On January 26, 2009 the
Supreme Court issued a unanimous opinion reaffirming broad retaliation protections for employees who participate in internal investigations of workplace discrimination, rejecting the employer's narrow view that the retaliation law only protected those who actually asserted claims of discrimination or participated in legal proceedings. In
Crawford v. Metropolitan Government of Nashville and Davidson County, Tennessee, the Court sent a strong message to employers that anyone who responds to interview questions qualifies for protection.
In this case, three employees interviewed during an investigation of a supervisor's reported harassment and had confirmed the harassing behavior were later fired, purportedly for unrelated reasons.
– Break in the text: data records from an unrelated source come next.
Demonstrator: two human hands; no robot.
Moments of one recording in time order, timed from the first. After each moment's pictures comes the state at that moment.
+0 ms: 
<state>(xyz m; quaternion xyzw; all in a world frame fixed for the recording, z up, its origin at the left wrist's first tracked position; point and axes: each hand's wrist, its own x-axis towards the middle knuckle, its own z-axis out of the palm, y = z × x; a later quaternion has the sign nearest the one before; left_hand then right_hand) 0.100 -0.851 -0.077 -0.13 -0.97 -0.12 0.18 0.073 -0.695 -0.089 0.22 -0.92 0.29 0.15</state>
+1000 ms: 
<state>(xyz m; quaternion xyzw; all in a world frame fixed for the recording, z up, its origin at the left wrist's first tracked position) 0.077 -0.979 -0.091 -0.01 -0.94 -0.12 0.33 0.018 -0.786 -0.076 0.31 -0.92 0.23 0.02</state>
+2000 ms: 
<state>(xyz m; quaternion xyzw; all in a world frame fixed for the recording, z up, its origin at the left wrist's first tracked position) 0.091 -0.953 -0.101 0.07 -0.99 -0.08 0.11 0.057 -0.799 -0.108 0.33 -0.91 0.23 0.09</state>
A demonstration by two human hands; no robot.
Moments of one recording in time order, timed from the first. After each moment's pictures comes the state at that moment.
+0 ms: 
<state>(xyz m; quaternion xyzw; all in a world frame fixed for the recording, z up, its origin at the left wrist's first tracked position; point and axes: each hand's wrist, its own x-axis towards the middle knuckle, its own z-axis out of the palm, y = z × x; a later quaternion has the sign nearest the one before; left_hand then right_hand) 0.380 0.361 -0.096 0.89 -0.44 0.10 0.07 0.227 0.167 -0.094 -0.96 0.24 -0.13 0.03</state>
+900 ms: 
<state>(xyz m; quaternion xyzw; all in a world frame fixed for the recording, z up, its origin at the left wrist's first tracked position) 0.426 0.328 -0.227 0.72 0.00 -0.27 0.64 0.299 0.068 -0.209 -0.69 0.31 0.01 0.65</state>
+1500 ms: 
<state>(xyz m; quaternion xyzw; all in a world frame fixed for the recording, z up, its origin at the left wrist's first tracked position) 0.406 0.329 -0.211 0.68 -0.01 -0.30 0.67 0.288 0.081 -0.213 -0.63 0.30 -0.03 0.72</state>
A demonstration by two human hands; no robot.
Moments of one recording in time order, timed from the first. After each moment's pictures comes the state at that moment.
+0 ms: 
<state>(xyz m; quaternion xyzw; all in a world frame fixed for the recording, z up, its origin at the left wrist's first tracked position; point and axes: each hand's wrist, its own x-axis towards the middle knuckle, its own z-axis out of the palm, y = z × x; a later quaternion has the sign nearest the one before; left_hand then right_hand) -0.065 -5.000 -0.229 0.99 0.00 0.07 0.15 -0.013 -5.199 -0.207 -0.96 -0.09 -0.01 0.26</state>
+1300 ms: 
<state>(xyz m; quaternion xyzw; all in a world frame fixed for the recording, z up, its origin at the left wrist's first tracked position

The supervisor who had been investigated was not fired. Title VII to the 1964 Civil Rights Act protects employees from retaliation for both "opposing" illegal practices and for "participating" by filing a charge of discrimination, testified, assisted or participated in an investigation, proceeding or hearing under the Act. The two clauses are commonly referred to as the "opposition" clause and "participation" clause. The employer argued that these employees had not initiated a complaint and therefore had not "opposed" discrimination and, likewise, had not filed a lawsuit or served as a witness to a legal or administrative proceeding - so, the employer concluded, these employees had engaged in no "protected activity" and were not entitled to the law's retaliation protection. The Court labeled this argument as suggesting a "freakish" rule whereby an employee who reports discrimination is protected but an employee who confirms the discrimination when asked by the employer is not.
The Court made clear that the "opposition" clause of Title VII protects not only "active, consistent" behavior, but may be used to describe someone who had taken no action at all to advance a position beyond disclosing it. Employers who state that they have complaint or grievance procedures, but try to undermine them by terminating or otherwise retaliating against employees who use the process or respond to questions, will not be protected by the law. The retaliation provisions of the discrimination laws are in place to assure that, whether the employer agrees with what is said by an employee regarding discrimination or harassment, or not, the employee has absolute protection of the courts to state such views, without fear of retalation. This decision follows a series of strong statements by the Supreme Court that it will not buy into pro-employer arguments suggesting that the nation's anti-discrimination laws' retaliation protections be diluted, with resulting "freakish" outcomes.